→ **What is being asked**
Looking through the entries, count each line where the string "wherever" occurs, and write only the total.

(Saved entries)
++++++++++++++++++++

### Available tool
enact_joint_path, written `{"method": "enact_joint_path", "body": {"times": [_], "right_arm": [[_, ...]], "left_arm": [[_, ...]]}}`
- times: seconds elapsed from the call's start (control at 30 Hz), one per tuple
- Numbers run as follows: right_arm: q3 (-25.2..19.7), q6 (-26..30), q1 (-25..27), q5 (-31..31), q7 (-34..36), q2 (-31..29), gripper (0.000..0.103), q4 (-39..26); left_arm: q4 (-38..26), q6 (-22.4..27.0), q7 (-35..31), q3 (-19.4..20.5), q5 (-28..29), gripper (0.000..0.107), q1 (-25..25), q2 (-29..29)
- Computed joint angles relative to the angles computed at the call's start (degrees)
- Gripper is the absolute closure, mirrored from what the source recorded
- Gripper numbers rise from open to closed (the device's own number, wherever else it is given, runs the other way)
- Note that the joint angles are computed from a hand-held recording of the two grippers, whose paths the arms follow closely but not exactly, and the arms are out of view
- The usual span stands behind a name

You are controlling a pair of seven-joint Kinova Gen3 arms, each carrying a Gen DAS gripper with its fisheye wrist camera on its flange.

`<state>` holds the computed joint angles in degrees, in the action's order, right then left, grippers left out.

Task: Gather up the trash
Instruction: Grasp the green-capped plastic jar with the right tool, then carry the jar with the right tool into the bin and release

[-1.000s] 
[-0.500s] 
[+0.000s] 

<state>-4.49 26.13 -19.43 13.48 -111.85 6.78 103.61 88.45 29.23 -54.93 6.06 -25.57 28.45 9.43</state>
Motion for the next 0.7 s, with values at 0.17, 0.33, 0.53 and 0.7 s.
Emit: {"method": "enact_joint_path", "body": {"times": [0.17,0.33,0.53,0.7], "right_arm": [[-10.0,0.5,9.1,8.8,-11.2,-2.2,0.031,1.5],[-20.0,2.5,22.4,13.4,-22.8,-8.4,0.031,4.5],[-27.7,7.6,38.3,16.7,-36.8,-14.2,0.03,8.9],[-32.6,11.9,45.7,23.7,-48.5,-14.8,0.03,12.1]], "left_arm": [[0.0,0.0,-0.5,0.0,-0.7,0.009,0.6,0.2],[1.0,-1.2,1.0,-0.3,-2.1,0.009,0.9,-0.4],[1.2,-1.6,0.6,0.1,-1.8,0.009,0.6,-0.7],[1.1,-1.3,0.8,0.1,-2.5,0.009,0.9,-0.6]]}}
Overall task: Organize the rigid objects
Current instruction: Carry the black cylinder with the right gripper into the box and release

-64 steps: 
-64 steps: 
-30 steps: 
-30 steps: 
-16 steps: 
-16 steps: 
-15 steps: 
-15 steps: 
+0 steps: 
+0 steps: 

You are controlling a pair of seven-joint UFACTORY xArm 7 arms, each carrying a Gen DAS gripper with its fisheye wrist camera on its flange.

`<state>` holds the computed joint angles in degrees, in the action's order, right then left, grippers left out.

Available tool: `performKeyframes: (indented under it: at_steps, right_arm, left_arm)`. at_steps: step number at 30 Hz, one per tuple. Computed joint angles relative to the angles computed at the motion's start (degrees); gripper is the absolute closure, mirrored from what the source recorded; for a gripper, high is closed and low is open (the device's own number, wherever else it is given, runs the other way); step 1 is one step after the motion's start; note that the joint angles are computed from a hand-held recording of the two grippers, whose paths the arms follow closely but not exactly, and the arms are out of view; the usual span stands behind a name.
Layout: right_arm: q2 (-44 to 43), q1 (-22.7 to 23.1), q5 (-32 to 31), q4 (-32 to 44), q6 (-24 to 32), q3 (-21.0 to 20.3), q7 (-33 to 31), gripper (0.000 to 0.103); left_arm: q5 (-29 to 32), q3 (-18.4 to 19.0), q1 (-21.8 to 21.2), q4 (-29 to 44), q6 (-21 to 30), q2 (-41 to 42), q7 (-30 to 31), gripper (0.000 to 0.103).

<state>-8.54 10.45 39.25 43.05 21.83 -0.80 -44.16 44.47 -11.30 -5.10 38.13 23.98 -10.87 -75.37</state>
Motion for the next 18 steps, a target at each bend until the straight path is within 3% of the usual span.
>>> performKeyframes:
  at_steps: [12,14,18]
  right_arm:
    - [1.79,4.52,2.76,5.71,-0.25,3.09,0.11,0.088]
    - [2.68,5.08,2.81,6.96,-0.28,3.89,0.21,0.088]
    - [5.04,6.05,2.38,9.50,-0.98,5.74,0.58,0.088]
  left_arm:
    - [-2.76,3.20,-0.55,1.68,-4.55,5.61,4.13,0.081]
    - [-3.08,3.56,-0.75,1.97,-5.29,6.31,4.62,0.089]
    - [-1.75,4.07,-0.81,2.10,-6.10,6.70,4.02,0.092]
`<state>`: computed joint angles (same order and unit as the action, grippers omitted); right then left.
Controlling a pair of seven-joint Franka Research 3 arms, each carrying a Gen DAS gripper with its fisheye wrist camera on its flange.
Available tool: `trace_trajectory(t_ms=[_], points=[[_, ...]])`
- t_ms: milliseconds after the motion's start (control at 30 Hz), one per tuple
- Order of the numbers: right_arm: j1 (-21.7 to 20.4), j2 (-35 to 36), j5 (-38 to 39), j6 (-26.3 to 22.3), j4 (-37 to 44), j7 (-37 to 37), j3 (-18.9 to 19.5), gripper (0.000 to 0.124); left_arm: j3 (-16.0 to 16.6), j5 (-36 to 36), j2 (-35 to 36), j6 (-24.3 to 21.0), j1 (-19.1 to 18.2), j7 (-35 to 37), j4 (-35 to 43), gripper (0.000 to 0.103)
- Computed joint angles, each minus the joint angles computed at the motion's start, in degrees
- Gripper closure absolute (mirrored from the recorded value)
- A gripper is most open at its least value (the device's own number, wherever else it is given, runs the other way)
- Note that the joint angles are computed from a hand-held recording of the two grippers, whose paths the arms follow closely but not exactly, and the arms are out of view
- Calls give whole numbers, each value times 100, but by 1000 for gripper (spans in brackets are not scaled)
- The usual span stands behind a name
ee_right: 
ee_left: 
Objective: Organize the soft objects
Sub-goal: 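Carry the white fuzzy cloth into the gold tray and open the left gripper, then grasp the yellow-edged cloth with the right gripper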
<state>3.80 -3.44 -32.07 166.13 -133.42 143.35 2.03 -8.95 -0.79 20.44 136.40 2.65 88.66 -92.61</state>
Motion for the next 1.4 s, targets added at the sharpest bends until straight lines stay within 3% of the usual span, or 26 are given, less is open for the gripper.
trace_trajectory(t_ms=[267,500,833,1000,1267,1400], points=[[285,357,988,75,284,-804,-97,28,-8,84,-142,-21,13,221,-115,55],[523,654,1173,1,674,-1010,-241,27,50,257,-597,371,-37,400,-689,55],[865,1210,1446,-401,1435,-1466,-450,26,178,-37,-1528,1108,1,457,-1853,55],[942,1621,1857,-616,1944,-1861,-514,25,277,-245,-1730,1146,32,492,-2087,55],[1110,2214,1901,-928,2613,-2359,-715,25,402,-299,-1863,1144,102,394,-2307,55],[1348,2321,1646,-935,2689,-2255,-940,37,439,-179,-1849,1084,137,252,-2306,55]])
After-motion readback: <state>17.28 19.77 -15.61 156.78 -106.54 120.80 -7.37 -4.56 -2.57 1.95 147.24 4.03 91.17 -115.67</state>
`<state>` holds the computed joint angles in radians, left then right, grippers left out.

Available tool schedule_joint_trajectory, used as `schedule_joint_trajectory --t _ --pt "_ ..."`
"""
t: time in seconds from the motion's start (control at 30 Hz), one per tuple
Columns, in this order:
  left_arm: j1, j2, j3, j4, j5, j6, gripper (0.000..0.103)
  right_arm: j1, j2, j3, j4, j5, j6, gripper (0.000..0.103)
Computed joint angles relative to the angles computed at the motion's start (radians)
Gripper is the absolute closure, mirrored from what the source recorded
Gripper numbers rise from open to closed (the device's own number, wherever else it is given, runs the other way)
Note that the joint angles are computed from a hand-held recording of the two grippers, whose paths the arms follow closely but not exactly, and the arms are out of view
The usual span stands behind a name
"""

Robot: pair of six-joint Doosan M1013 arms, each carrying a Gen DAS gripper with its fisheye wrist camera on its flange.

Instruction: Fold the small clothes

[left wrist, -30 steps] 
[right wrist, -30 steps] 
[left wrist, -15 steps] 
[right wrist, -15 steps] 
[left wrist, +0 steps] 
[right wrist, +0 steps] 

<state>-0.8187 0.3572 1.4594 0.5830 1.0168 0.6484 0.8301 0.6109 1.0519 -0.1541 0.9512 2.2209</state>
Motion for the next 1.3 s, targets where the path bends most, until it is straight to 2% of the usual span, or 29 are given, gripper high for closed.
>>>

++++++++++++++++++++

→ **Exercise answer**
4